Write the entries out exactly, with the final line being the one containing "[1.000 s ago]".

Stored dataset items:
====

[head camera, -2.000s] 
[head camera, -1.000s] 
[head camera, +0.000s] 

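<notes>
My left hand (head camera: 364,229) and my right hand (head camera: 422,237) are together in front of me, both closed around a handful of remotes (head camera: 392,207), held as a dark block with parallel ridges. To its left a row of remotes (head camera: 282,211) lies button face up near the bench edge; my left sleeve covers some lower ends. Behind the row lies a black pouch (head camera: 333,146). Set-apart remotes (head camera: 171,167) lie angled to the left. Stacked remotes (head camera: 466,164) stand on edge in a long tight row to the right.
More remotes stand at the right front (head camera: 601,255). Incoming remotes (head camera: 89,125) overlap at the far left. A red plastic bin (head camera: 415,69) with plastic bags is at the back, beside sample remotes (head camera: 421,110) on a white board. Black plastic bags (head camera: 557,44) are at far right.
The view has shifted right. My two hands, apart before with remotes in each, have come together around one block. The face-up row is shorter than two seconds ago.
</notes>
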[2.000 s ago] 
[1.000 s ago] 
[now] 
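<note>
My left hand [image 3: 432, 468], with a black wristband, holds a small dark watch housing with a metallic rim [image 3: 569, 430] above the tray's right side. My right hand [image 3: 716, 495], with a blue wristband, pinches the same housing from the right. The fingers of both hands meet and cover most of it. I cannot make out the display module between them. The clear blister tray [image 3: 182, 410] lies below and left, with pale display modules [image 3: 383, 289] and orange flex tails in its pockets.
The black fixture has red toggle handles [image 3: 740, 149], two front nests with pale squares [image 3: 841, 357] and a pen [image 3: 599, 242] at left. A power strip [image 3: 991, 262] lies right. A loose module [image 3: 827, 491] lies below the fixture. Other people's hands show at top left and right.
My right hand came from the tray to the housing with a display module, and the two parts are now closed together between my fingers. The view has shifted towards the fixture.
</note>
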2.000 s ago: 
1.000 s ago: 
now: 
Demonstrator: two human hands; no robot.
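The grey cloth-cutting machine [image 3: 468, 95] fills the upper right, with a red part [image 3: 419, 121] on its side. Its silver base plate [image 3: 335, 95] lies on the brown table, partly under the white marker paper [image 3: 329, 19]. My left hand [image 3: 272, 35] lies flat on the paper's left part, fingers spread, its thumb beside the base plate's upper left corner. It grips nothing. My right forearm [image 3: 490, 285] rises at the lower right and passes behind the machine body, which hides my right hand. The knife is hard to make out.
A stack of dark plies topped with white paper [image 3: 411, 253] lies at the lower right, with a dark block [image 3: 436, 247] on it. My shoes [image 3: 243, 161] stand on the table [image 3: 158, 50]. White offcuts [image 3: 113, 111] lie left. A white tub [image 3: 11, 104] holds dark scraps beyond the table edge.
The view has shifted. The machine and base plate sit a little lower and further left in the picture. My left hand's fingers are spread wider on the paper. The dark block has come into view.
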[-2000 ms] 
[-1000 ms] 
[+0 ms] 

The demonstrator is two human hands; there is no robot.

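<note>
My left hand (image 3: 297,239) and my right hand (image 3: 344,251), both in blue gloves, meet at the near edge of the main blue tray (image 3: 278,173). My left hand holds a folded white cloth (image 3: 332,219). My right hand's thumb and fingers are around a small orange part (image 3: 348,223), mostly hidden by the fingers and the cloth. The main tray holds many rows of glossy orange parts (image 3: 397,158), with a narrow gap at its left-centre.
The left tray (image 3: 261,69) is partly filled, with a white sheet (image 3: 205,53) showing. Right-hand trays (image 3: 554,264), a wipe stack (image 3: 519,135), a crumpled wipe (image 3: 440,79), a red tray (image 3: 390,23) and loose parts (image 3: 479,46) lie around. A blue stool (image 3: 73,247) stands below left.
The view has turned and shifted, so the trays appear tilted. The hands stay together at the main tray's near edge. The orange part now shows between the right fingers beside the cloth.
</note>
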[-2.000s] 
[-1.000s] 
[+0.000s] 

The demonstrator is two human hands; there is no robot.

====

Task response:
[head camera, -2.000s] 
[head camera, -1.000s] 
[head camera, +0.000s] 

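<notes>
My left hand (head camera: 364,229) and my right hand (head camera: 422,237) are together in front of me, both closed around a handful of remotes (head camera: 392,207), held as a dark block with parallel ridges. To its left a row of remotes (head camera: 282,211) lies button face up near the bench edge; my left sleeve covers some lower ends. Behind the row lies a black pouch (head camera: 333,146). Set-apart remotes (head camera: 171,167) lie angled to the left. Stacked remotes (head camera: 466,164) stand on edge in a long tight row to the right.
More remotes stand at the right front (head camera: 601,255). Incoming remotes (head camera: 89,125) overlap at the far left. A red plastic bin (head camera: 415,69) with plastic bags is at the back, beside sample remotes (head camera: 421,110) on a white board. Black plastic bags (head camera: 557,44) are at far right.
The view has shifted right. My two hands, apart before with remotes in each, have come together around one block. The face-up row is shorter than two seconds ago.
</notes>
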[2.000 s ago] 
[1.000 s ago] 

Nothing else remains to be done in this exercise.